== Data for this task ==

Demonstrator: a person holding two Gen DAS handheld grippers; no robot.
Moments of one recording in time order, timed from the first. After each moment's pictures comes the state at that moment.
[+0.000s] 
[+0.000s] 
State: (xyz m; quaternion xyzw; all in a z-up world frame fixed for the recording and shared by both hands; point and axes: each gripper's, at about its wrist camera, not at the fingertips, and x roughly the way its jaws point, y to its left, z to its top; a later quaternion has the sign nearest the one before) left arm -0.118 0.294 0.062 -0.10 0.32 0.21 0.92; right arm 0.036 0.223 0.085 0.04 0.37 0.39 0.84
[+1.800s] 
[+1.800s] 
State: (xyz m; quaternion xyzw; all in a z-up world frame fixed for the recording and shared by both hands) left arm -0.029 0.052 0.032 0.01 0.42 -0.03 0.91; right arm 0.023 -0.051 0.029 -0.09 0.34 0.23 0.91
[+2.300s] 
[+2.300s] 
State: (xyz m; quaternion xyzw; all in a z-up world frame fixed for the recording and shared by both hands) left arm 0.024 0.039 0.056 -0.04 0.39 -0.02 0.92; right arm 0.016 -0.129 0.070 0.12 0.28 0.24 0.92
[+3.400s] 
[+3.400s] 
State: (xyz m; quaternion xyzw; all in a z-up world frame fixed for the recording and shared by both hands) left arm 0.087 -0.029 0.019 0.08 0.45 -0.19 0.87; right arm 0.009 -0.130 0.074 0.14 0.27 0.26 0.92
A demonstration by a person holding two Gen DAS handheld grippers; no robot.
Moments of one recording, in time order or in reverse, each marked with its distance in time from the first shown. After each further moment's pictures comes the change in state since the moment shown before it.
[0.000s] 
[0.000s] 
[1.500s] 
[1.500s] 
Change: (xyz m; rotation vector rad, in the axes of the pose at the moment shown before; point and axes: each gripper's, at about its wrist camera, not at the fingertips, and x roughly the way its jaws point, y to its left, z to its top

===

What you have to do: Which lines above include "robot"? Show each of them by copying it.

Exercise solution:
Demonstrator: a person holding two Gen DAS handheld grippers; no robot.
A demonstration by a person holding two Gen DAS handheld grippers; no robot.

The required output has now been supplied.